Been reading about the whole issue with modular designs and seams and making sure your UV’s and lightmaps are in tip top shape. While I’ve done the best I can with that, I’m starting to feel like I just wanna scrap all my walls and floors and just design the entire architecture in Blender and port it over as one big FBX, even after I went through the trouble of building modular pieces that fit together nicely.
If I for example, design the entire architecture in Blender and send it over to Unreal, how will my collisions be when the entire thing, walls, floors and ceilings is one big mesh? Will it autogenerate properly or will I have to manually place collisions all over the place in the object editor? (Which is super, super laggy for me)
It really depends on what Im doing and how expandable I want it to be. If I am making some small test environments, where layout and such isnt so important then I use modular. But I will generally always use the unique approach, where I model out the walls, floors, ceilings, ect as separate unique meshes, this gives me much more control of the look I want, as well as it reduces the issues with seams and lightmap errors that come with the modular approach.
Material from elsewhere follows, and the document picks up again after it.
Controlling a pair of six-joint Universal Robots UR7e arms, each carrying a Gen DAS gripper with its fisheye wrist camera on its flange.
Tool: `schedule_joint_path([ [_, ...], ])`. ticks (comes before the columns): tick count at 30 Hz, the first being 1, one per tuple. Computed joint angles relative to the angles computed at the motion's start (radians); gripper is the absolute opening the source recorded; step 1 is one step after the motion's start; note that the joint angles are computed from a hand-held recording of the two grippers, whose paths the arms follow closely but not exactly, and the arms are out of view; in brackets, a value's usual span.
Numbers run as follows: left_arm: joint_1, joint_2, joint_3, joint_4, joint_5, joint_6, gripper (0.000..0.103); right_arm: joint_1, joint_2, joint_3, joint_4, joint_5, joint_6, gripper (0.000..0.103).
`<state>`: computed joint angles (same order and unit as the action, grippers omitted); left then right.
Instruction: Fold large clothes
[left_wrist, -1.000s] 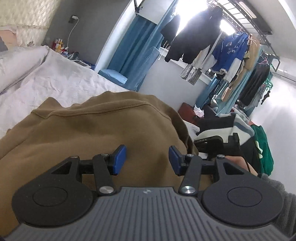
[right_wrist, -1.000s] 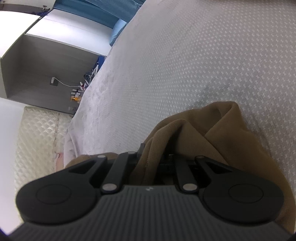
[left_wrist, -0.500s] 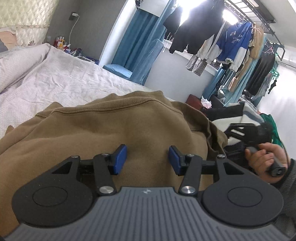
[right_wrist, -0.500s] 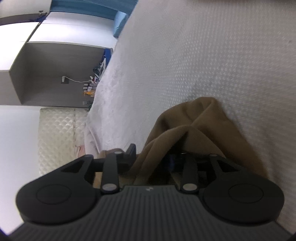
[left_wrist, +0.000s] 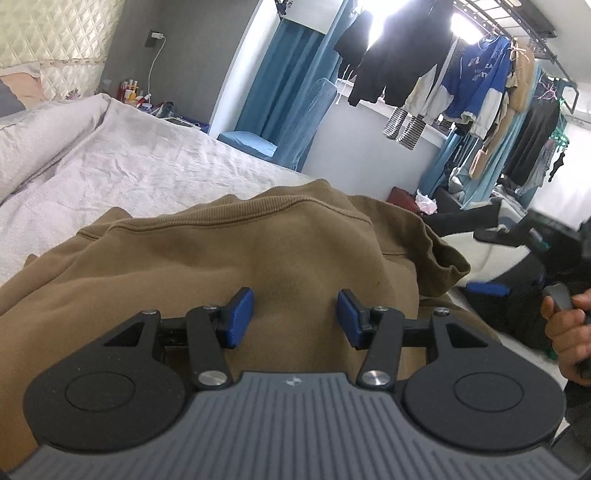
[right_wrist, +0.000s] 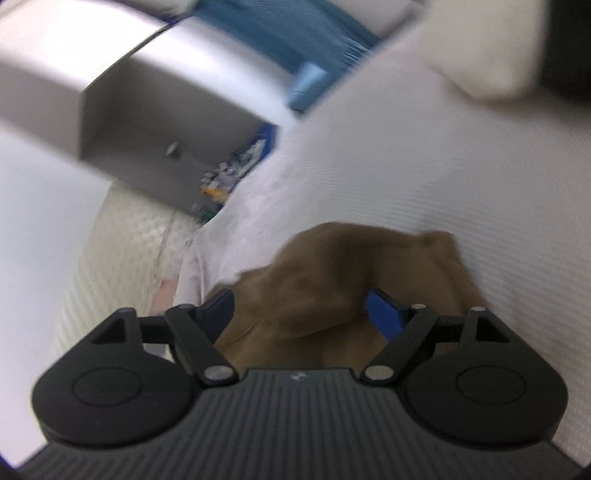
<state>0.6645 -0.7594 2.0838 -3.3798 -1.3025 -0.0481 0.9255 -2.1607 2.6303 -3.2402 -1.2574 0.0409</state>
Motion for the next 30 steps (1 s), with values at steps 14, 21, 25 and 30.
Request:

I see, thanks for the replies . Do you guys have any examples of how the UV’s of a modular floor or wall model should look for reference? This is how mine look for example:
I get seams with this, of course I allowed blender to make the UV itself automatically. I’m thinking though, I want each side of the floor to have its own UV map occupying the entire space of their own map. Does that make more sense for seamless modular walls and floors?